Suppose $K$ is a field of characteristic $\neq 2$ and suppose $c \in K\setminus K^2$ and $F=K(\sqrt{c})$. Suppose $\alpha=a+b\sqrt{c}$ with $a,b\in K$ so that $\alpha \notin K^2$ and $E=F(\sqrt{\alpha})$. Prove the following equivalences(prove they imply each other):
-$E/K$ is a Galois extension
-$E=F(\sqrt{\alpha'})$ with $\alpha'=a-b\sqrt{c}$
-$\alpha\alpha'=a^2-b^2c\in K^2$ or $c\alpha\alpha'\in K^2$
I am sorry about the lay out, I have no clue how to do it. I am following a beginner course in Galois theory and I really don't know how to start this exercise. Any help is appreciated! Thanks
To understand when $E/K$ might be Galois, it helps to try to write down the minimal polynomial for the generator $\sqrt{\alpha}$ over $K$. Set $\gamma = \sqrt{\alpha}$. Also, set $\alpha' = a-b\sqrt{c}$ and pick $\gamma'$ to be a square root of $\alpha'$. One can guess that when $E/K$ is Galois, then the conjugates of $\gamma$ are $-\gamma$, $\gamma'$, and $-\gamma'$. In fact,
$$ (x - \gamma) (x+ \gamma) (x-\gamma') (x+\gamma') = \left(x^2 - (a+b\sqrt{c}) \right) \left( x^2 - (a-b\sqrt{c}) \right)\\ = x^4 - 2a x^2 + (a^2 - b^2 c) $$
Thus, if this polynomial splits in $E/K$, then $E/K$ will be Galois. Conversely, if $E/K$ is Galois, then some automorphism of $E$ will take $\alpha$ to $\alpha'$ and hence $\gamma$ to $\gamma'$, and hence the polynomial splits.

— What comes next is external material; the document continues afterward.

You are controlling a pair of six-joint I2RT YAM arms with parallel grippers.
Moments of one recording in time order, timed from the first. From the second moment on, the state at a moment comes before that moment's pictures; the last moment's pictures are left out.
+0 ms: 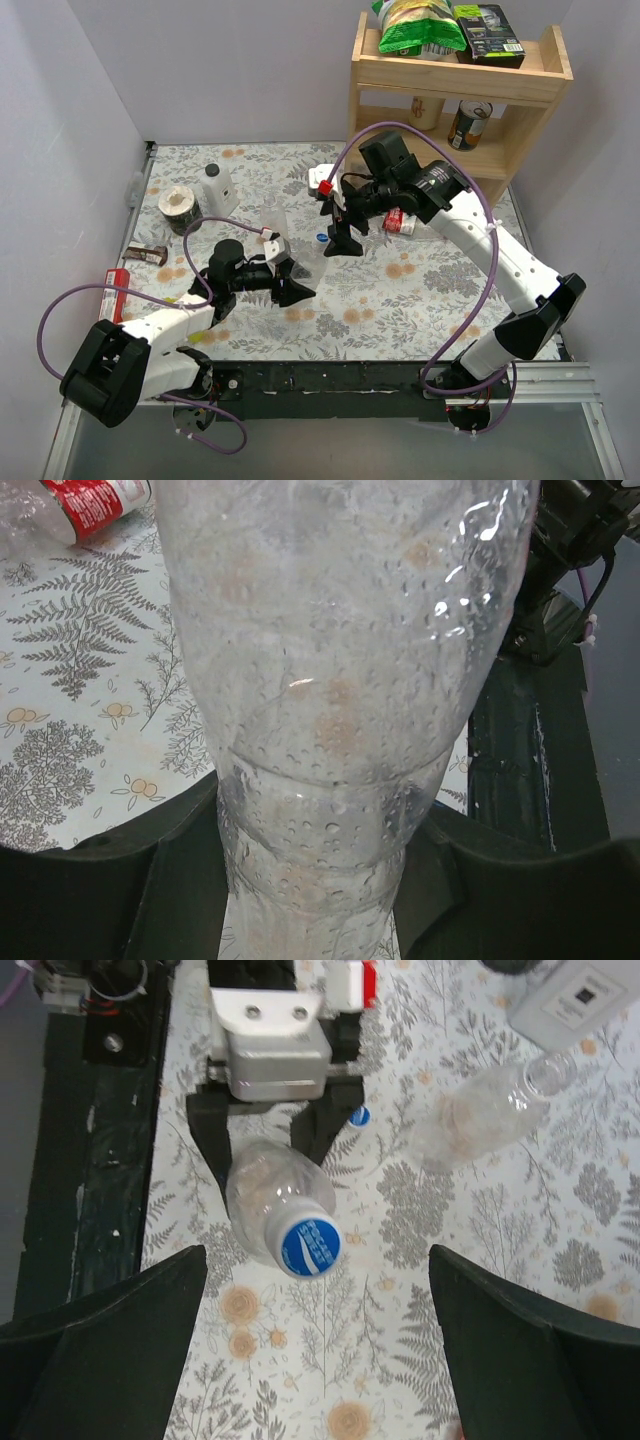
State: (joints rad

To summarize, $E/K$ is Galois if and only if $\gamma' = \sqrt{\alpha'}$ is in $E$. The equivalence of the first two statements follows almost immediately from this.
For the equivalence with the third statement, I suggest trying to show that if $E/K$ is Galois, then $\alpha\alpha'$ is in $\left(F^{\times} \right)^2 \cap K$ by considering the action of various authomorphisms on $\sqrt{\alpha}$ and $\sqrt{\alpha'}$. Then try to show that every element of this intersection is either in $\left(K^{\times} \right)^2$ or is $c$ times such an element. The converse can be shown by assuming that $\alpha \alpha'$ is in $\left(F^{\times} \right)^2 \cap K$ and showing that $\sqrt{\alpha'} \in E$.